Please cite the following paper if you use this code:
```
@article{shahRemoteSensingReveals2025,
  title = {Remote Sensing Reveals Adoption of Sustainable Rice Farming Practices Across Punjab, India},
  author = {Shah, Ando and Singh, Rajveer and Zaytar, Akram and Tadesse, Girmaw Abebe and Robinson, Caleb and Tafti, Negar and Wood, Stephen A. and Dodhia, Rahul and Ferres, Juan M. Lavista},
  date = {2025-07-11},
  eprint = {2507.08605},
  eprinttype = {arXiv},
  eprintclass = {cs},
  doi = {10.48550/arXiv.2507.08605},
  url = {http://arxiv.org/abs/2507.08605},
}
```

## Trademark Notice
Trademarks This project may contain trademarks or logos for projects, products, or services.
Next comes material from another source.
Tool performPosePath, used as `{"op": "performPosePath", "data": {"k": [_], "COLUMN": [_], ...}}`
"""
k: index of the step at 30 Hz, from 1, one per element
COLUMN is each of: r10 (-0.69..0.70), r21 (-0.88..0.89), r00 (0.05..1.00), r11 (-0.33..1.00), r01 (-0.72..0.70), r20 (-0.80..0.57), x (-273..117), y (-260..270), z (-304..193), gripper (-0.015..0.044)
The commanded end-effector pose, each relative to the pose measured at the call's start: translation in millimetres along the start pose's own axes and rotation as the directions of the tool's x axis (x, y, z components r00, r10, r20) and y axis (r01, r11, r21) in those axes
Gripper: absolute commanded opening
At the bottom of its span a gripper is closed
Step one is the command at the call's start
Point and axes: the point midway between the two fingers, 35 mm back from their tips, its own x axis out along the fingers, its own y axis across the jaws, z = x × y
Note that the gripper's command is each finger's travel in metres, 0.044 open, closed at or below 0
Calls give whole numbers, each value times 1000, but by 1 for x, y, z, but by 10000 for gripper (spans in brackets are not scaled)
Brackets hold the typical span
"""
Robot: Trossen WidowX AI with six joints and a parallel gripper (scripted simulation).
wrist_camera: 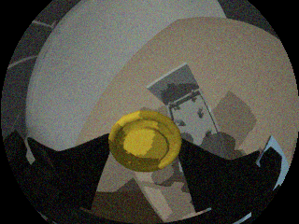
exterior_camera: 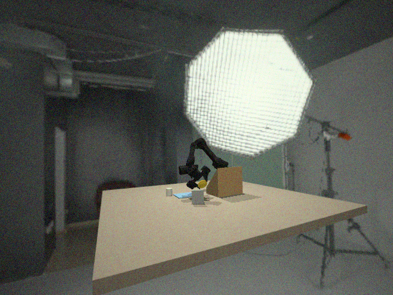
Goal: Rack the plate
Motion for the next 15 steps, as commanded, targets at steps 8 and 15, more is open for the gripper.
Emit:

Authorized use of Microsoft trademarks or logos is subject to and must follow [Microsoft’s Trademark & Brand Guidelines](https://www.microsoft.com/en-us/legal/intellectualproperty/trademarks). Use of Microsoft trademarks or logos in modified versions of this project must not cause confusion or imply Microsoft sponsorship. Any use of third-party trademarks or logos are subject to those third-party’s policies.